THE TASK =>
Track down each line below containing the string "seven" and copy it.

[Opening GIVEN RECORDS section]

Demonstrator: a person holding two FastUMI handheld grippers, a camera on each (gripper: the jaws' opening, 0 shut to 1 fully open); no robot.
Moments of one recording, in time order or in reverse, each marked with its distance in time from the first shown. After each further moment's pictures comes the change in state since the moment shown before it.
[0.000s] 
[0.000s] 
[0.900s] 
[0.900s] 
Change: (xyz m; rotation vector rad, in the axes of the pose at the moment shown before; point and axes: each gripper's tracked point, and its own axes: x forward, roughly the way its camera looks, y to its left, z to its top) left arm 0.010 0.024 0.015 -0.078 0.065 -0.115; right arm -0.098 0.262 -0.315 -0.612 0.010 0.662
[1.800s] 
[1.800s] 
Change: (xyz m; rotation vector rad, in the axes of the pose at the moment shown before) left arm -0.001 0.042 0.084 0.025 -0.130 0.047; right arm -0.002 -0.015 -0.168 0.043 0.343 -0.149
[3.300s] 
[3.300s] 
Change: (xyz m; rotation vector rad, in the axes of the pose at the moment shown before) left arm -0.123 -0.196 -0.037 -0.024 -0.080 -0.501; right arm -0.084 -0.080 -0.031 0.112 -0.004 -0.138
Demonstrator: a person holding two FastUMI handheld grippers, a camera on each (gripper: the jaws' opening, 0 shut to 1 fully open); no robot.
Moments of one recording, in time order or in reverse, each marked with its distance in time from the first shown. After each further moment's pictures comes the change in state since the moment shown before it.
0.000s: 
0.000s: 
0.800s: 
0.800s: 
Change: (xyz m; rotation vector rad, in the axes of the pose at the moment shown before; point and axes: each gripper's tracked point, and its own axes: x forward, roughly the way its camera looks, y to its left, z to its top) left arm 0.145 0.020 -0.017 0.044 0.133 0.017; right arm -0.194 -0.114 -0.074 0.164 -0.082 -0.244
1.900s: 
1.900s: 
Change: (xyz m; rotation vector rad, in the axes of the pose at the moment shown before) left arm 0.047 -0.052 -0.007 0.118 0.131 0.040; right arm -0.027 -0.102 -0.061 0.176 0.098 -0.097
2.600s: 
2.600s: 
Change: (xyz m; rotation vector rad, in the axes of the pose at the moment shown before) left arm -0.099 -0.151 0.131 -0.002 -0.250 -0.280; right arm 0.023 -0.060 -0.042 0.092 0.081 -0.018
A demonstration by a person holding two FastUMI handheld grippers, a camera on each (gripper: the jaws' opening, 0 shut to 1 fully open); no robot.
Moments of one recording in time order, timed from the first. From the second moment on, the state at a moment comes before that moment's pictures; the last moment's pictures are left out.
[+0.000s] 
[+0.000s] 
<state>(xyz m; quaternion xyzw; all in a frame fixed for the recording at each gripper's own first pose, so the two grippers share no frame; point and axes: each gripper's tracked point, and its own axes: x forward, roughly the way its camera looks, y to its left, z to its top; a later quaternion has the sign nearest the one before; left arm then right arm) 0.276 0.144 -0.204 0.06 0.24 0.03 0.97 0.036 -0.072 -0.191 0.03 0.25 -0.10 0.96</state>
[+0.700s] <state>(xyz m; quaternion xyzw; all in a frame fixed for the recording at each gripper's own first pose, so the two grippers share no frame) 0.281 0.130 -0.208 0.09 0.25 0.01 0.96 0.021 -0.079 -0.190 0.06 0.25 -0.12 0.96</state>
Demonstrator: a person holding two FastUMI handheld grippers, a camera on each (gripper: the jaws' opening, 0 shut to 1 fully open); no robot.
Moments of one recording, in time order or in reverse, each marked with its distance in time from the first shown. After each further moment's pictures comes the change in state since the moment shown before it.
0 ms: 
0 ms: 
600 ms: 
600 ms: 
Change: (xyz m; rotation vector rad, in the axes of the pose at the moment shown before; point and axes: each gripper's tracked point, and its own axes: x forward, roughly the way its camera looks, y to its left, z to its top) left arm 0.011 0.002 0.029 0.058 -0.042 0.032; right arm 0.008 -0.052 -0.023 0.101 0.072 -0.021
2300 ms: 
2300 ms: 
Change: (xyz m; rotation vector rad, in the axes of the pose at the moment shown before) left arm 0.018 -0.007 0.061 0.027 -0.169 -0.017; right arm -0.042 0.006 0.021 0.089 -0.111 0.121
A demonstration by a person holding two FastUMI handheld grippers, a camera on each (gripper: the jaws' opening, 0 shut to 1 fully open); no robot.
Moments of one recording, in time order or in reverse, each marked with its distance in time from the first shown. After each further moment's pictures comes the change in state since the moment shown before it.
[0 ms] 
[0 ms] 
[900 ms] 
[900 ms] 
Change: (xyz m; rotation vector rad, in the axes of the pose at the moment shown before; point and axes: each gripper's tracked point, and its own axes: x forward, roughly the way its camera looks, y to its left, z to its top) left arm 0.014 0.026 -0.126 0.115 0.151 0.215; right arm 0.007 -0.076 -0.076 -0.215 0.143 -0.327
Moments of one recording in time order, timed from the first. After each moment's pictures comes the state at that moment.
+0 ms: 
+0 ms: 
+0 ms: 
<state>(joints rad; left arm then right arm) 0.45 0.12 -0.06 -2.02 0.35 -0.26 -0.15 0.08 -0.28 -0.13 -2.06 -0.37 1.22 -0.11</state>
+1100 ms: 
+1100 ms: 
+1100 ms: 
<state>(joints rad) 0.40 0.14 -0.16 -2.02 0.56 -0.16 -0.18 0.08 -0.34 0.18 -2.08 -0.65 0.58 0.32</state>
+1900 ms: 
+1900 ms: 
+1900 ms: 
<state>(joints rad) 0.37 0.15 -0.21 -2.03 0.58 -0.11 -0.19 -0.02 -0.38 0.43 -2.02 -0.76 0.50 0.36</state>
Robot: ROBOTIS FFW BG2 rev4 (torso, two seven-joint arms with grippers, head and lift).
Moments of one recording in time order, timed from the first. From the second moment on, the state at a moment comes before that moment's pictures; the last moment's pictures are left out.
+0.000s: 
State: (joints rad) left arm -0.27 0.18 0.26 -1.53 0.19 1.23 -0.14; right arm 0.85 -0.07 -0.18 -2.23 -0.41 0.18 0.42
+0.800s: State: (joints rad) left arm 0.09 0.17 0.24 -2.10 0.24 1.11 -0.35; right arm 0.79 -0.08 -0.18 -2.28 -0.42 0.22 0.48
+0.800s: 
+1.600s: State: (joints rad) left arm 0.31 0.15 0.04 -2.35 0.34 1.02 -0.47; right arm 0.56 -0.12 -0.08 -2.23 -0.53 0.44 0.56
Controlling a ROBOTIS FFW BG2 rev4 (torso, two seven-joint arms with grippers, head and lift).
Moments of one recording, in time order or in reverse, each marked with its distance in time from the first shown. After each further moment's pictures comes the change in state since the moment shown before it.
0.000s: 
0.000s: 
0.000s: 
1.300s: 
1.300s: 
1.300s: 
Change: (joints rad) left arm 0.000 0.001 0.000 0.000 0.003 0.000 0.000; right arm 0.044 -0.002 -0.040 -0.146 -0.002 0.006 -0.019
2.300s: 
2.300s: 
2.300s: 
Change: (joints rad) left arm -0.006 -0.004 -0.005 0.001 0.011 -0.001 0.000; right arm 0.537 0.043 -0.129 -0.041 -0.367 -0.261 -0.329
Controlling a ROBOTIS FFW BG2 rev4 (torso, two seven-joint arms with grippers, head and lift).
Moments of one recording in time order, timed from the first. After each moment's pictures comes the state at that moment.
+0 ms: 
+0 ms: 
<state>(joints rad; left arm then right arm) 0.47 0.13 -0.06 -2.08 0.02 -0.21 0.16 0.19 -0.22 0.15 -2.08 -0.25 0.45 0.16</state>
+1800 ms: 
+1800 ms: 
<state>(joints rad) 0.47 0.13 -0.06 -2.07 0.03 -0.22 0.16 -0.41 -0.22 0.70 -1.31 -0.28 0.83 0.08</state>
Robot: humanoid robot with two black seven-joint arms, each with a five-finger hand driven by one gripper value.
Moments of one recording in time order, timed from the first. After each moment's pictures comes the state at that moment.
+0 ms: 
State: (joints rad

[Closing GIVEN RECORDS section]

EXERCISE OUTPUT =>
Robot: ROBOTIS FFW BG2 rev4 (torso, two seven-joint arms with grippers, head and lift).
Controlling a ROBOTIS FFW BG2 rev4 (torso, two seven-joint arms with grippers, head and lift).
Controlling a ROBOTIS FFW BG2 rev4 (torso, two seven-joint arms with grippers, head and lift).
Robot: humanoid robot with two black seven-joint arms, each with a five-finger hand driven by one gripper value.

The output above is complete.